疲惫的感觉还不强烈,这种窗户边的空间,虽然没有人和他抢,但是也没有可以用来当做座位让他可以休息的东西。
前世春运是一家人背的行李足有两个大号的背包,到人腰高的那种,还有各种大包小包满满当当,即便是有座也没有地方足够放。
但是现在有些意外地怀念,坐在上面,靠在窗户边上,勉强比得上硬座,不过现在这情况,有个马扎应该也不错,座位没有空的,但是站着的人也不多,空地方蛮大的。
捂着前胸,小心戒备着,江一舟慢慢地,忘却了身体上的酸痛和麻木,陷入了梦乡。
……
江茂德悠哉地坐在靠椅上,半躺着晒着太阳,今天算是个难得的晴天,而且也没有什么突然吹来的阴风,春风和丽,说的就是现在这种情况。
“吱~~”
老人斜了一只眼睛,意外地发现了不该来的人,你小子不是前天下午才回的家吗?现在就来了,就在家里呆了一晚上!
这小子,真是会浪费钱,就算做比较便宜的列车,那也纯粹是浪费了,自己也只是过年的时候才舍得花钱坐火车回家。
“回来了。
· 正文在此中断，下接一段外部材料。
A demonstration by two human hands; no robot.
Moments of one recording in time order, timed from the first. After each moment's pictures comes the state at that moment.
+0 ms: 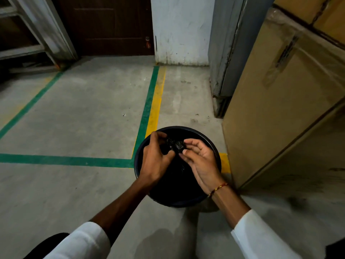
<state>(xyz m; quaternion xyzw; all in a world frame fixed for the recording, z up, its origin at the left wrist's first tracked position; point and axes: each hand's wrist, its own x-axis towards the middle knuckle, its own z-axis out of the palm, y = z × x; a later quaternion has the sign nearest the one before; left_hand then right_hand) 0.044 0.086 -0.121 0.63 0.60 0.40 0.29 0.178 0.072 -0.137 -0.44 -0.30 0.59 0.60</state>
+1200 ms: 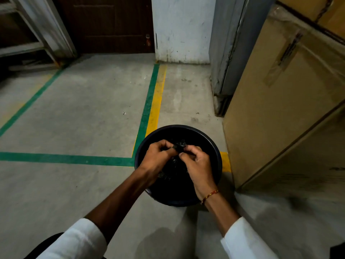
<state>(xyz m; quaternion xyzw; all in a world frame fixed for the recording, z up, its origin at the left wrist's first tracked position) 0.044 0.094 -0.120 0.49 0.57 0.36 0.56 0.164 0.064 -0.153 -0.58 -0.40 0.46 0.54</state>
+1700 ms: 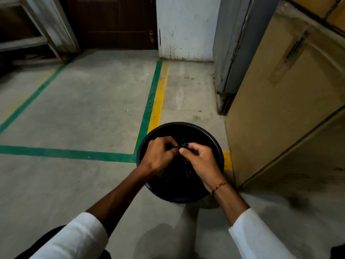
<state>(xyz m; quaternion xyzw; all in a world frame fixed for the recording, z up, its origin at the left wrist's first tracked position) 0.037 0.098 -0.115 0.71 0.57 0.27 0.32 0.181 0.070 -0.149 -0.55 -0.47 0.49 0.48</state>
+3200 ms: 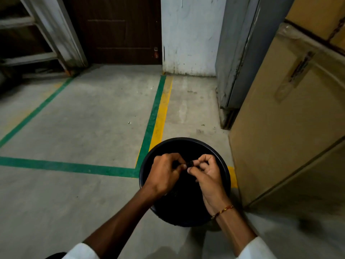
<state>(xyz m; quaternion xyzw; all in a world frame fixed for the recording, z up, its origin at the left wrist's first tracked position) 0.041 0.098 -0.118 0.72 0.56 0.28 0.29 0.173 0.069 -0.141 -0.52 -0.35 0.54 0.56</state>
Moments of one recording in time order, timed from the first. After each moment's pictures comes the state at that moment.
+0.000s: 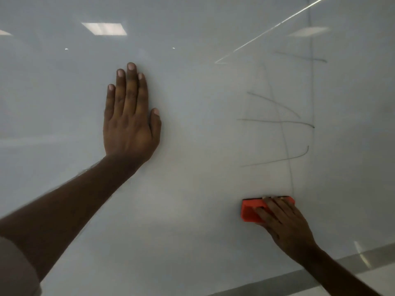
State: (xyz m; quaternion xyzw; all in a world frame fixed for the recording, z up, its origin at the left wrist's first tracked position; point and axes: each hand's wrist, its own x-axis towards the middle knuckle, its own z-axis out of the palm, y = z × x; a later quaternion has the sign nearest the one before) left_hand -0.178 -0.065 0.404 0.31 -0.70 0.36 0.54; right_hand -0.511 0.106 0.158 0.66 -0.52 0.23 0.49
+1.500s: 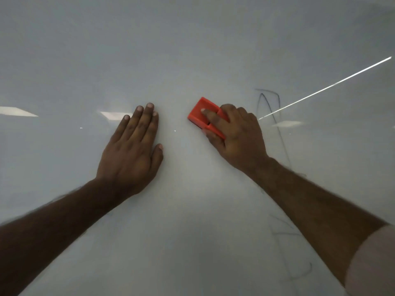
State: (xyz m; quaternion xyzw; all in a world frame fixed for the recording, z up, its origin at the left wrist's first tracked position) left_hand -0.201 -0.073 0.560 0.27 -0.67 0.44 0.53; right_hand -0.443 0.030 0.596 0.54 -0.40 0.35 0.65
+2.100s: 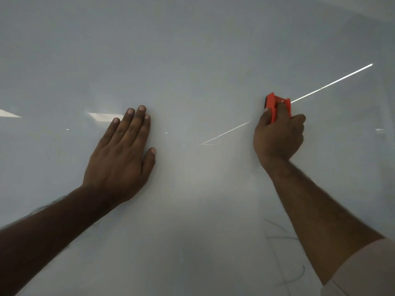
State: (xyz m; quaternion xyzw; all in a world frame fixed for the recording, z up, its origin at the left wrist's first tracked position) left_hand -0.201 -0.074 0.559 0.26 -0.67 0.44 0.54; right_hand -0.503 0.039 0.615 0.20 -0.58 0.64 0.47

”
江一舟顶着一张有些油腻脏兮兮的脸,勉强睁着眼睛看到院子里的老人,应了一声,“嗯。”
然后他就没有丝毫不自在地进了屋子,从柜子里拿出一套换洗衣服,换了一身,然后拿着毛巾还有牙刷牙膏香皂到了水池子旁边,一通胡乱清理。
感觉脸上舒爽了很多,江一舟就闭着眼睛凭着感觉回到了屋子里,放下东西,倒床就睡了下去。
路途从来都是件劳累的事情,即使经过多次的严打,治安好了很多,单纯身体上的劳累也很难受。
在火车上,半夜醒来,结果坐在地上,背靠一边,脚蹬一边,想要去上个厕所的时候,全身麻的动不了了,一点点活络着身体,上完厕所回来就再也没办法睡着,接着就是反复地翻来覆去,换着动作。